Zero-drift amplifiers continually self-correct the offset voltage. Some devices correct the offset as often as 10,000 times a second. Zero-drift amplifiers can deliver offset drift as low as 5nV/°C. Zero-drift amplifiers can also eliminate 1/f noise, or flicker noise (see Figure 2). 1/f noise is a low-frequency phenomenon caused by irregularities in the conduction path and noise due to the currents within the transistors. This makes zero-drift amplifiers ideal for low-frequency input signals such as outputs from strain gauges, pressure sensors, and thermocouples.

A designer should consider that the zero-drift amplifier’s sample-and-hold function turns it into a sampled-data system, making it prone to aliasing and fold-back effects due to subtraction errors, which cause the wideband components to fold back into the baseband. However, at low frequencies, noise changes slowly, so the subtraction of the two consecutive noise samples results in true cancellation.

Fig. 2:  Noise density in semiconductors: 1/f noise to white noise.

The need for an input filter

The proliferation of wireless transceivers in portable applications has led to increased attention to a circuit’s ability to operate near radio transmitters. As a result, RF suppression is needed to ensure interference-free operation of the sensor/amplifier.
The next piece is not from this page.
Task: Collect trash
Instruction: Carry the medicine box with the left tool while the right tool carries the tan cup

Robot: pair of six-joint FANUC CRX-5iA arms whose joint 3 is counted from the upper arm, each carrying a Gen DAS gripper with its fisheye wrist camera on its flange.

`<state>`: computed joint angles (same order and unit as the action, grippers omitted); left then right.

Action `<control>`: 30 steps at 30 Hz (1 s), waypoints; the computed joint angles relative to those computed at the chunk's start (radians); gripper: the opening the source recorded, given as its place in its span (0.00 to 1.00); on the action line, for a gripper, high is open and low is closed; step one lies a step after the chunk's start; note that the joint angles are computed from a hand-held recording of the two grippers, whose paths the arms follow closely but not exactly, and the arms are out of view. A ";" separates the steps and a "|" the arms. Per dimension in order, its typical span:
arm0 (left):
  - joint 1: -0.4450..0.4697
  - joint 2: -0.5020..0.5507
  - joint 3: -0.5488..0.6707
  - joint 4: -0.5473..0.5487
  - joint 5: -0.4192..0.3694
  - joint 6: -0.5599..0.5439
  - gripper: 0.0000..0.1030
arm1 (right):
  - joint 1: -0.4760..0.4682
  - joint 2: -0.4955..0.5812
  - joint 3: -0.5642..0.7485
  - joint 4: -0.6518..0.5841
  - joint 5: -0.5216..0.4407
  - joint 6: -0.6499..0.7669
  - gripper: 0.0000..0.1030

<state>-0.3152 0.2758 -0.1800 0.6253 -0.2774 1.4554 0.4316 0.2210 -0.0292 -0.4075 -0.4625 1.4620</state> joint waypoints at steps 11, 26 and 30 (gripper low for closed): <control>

The high-frequency RF signal can appear as a rectified DC offset at the output of precision amplifiers. Because the gain of the precision front end can be 100 or greater, it is critical not to amplify any conducted or radiated noise that may be present at the amplifier inputs. An easy solution to this problem is to include RFI filters on the inputs of the INA.

It is widely accepted that you cannot build a precision differential amplifier using discrete parts and obtain good CMR performance or gain accuracy. This is due to the matching of the four external resistors used to configure the op amp into a differential amplifier. While integrated solutions improve on-chip resistor matching, there remains a problem with absolute matching to the external resistors used to set amplifier gain. This is because of the combined tolerance of on-chip and external precision resistors. Another source of error is the difference in thermal performance. It is possible for the internal and external resistors to have opposite temperature coefficients. A programmable gain amplifier solves this problem by having all the resistors on board. The gain error for this type of amplifier can be less than 1%, with typical trim capabilities of the order of ±0.05%; and ±0.4% maximum across temperature.

Easy sensor health monitoring

A bridge-type sensor uses four matched resistive elements to create a balanced differential circuit. The bridge can be a combination of discrete resistors and resistive sensors for quarter-, half-, and full-bridge applications. The bridge is driven by a low-noise, high-accuracy voltage reference on two legs. The other two legs are the differential output signal. In a bridge circuit, the differential signal’s common-mode voltage is the “midpoint” potential voltage of the bridge excitation supply, or +2.5 V in a single supply +5 V system.

Fig. 3:  Sensor health monitor application schematic.

The concept of sensor health monitoring is to keep track of the bridge impedance within the data-acquisition system. Changes in the environment, degradation over time, or a faulty bridge-resistive element will imbalance the bridge and cause errors. You can measure the bridge differential output common-mode voltage to determine the sensor’s impedance health (see Figure 3).

There are many instrumentation amplifiers available from many manufacturers. One excellent example would be the ISL28633 rail-rail I/O, zero-drift, programmable gain device from Intersil. This TSSO14 packaged amp runs on 5 V, has a CMRR of 138 dB and a gain of 100, gain error of less than 0.4% maximum, and input offset voltage of 5 µV maximum.